▶ [Your goal] All of the data below must be repeated exactly.
*** Given data Section Begins ***
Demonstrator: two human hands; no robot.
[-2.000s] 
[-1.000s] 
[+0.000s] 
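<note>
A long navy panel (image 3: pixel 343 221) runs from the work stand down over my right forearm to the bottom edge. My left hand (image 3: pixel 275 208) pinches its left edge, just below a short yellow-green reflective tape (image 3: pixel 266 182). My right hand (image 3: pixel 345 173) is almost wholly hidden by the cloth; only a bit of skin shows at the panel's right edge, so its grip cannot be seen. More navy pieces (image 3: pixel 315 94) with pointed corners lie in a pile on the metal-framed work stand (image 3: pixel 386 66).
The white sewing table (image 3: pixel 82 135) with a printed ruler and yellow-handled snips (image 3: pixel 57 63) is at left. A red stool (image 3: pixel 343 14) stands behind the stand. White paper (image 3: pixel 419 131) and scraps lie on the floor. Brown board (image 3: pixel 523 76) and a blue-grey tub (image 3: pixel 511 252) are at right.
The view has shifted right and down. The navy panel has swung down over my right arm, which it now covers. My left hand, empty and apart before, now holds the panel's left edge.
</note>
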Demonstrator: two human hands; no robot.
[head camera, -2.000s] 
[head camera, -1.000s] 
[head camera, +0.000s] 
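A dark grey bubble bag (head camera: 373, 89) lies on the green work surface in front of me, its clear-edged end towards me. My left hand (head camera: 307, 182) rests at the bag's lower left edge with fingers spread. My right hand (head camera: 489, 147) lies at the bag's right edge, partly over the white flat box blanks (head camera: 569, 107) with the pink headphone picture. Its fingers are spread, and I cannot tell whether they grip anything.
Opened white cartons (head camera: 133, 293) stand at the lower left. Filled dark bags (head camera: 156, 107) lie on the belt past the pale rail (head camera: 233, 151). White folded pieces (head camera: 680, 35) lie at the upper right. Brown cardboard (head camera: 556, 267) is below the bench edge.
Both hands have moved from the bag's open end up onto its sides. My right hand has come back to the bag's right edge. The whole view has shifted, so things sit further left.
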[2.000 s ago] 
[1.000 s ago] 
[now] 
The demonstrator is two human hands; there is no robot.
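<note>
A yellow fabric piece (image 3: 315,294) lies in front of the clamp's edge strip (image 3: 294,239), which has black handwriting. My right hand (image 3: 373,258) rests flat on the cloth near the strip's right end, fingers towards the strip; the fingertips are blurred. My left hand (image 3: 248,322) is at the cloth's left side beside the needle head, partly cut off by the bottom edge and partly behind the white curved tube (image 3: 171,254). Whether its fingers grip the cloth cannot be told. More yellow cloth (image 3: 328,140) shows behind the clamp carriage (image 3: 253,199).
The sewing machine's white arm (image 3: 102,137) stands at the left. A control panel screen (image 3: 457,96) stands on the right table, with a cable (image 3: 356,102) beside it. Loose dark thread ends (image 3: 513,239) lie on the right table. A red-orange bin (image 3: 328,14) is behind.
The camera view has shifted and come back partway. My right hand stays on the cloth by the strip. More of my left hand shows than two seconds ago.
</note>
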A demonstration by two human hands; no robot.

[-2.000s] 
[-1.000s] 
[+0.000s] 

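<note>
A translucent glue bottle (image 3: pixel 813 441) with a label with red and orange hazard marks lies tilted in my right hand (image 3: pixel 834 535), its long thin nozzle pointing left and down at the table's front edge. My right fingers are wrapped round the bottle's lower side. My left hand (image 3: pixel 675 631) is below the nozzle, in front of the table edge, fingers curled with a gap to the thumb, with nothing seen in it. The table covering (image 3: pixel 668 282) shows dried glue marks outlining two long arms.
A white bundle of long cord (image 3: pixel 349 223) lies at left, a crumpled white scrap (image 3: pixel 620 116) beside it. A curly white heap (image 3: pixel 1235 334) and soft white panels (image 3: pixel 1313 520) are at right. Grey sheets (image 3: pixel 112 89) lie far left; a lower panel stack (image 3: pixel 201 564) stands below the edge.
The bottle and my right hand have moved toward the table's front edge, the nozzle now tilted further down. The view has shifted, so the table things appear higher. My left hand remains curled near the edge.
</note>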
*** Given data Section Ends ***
▶ [Written response]
Demonstrator: two human hands; no robot.
[-2.000s] 
[-1.000s] 
[+0.000s] 
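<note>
A long navy panel (image 3: pixel 343 221) runs from the work stand down over my right forearm to the bottom edge. My left hand (image 3: pixel 275 208) pinches its left edge, just below a short yellow-green reflective tape (image 3: pixel 266 182). My right hand (image 3: pixel 345 173) is almost wholly hidden by the cloth; only a bit of skin shows at the panel's right edge, so its grip cannot be seen. More navy pieces (image 3: pixel 315 94) with pointed corners lie in a pile on the metal-framed work stand (image 3: pixel 386 66).
The white sewing table (image 3: pixel 82 135) with a printed ruler and yellow-handled snips (image 3: pixel 57 63) is at left. A red stool (image 3: pixel 343 14) stands behind the stand. White paper (image 3: pixel 419 131) and scraps lie on the floor. Brown board (image 3: pixel 523 76) and a blue-grey tub (image 3: pixel 511 252) are at right.
The view has shifted right and down. The navy panel has swung down over my right arm, which it now covers. My left hand, empty and apart before, now holds the panel's left edge.
</note>
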Demonstrator: two human hands; no robot.
[head camera, -2.000s] 
[head camera, -1.000s] 
[head camera, +0.000s] 
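A dark grey bubble bag (head camera: 373, 89) lies on the green work surface in front of me, its clear-edged end towards me. My left hand (head camera: 307, 182) rests at the bag's lower left edge with fingers spread. My right hand (head camera: 489, 147) lies at the bag's right edge, partly over the white flat box blanks (head camera: 569, 107) with the pink headphone picture. Its fingers are spread, and I cannot tell whether they grip anything.
Opened white cartons (head camera: 133, 293) stand at the lower left. Filled dark bags (head camera: 156, 107) lie on the belt past the pale rail (head camera: 233, 151). White folded pieces (head camera: 680, 35) lie at the upper right. Brown cardboard (head camera: 556, 267) is below the bench edge.
Both hands have moved from the bag's open end up onto its sides. My right hand has come back to the bag's right edge. The whole view has shifted, so things sit further left.
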[2.000 s ago] 
[1.000 s ago] 
[now] 
The demonstrator is two human hands; there is no robot.
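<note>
A yellow fabric piece (image 3: 315,294) lies in front of the clamp's edge strip (image 3: 294,239), which has black handwriting. My right hand (image 3: 373,258) rests flat on the cloth near the strip's right end, fingers towards the strip; the fingertips are blurred. My left hand (image 3: 248,322) is at the cloth's left side beside the needle head, partly cut off by the bottom edge and partly behind the white curved tube (image 3: 171,254). Whether its fingers grip the cloth cannot be told. More yellow cloth (image 3: 328,140) shows behind the clamp carriage (image 3: 253,199).
The sewing machine's white arm (image 3: 102,137) stands at the left. A control panel screen (image 3: 457,96) stands on the right table, with a cable (image 3: 356,102) beside it. Loose dark thread ends (image 3: 513,239) lie on the right table. A red-orange bin (image 3: 328,14) is behind.
The camera view has shifted and come back partway. My right hand stays on the cloth by the strip. More of my left hand shows than two seconds ago.
</note>
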A demonstration by two human hands; no robot.

[-2.000s] 
[-1.000s] 
[+0.000s] 

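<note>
A translucent glue bottle (image 3: pixel 813 441) with a label with red and orange hazard marks lies tilted in my right hand (image 3: pixel 834 535), its long thin nozzle pointing left and down at the table's front edge. My right fingers are wrapped round the bottle's lower side. My left hand (image 3: pixel 675 631) is below the nozzle, in front of the table edge, fingers curled with a gap to the thumb, with nothing seen in it. The table covering (image 3: pixel 668 282) shows dried glue marks outlining two long arms.
A white bundle of long cord (image 3: pixel 349 223) lies at left, a crumpled white scrap (image 3: pixel 620 116) beside it. A curly white heap (image 3: pixel 1235 334) and soft white panels (image 3: pixel 1313 520) are at right. Grey sheets (image 3: pixel 112 89) lie far left; a lower panel stack (image 3: pixel 201 564) stands below the edge.
The bottle and my right hand have moved toward the table's front edge, the nozzle now tilted further down. The view has shifted, so the table things appear higher. My left hand remains curled near the edge.
</note>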

What the exercise asked for has been given in full.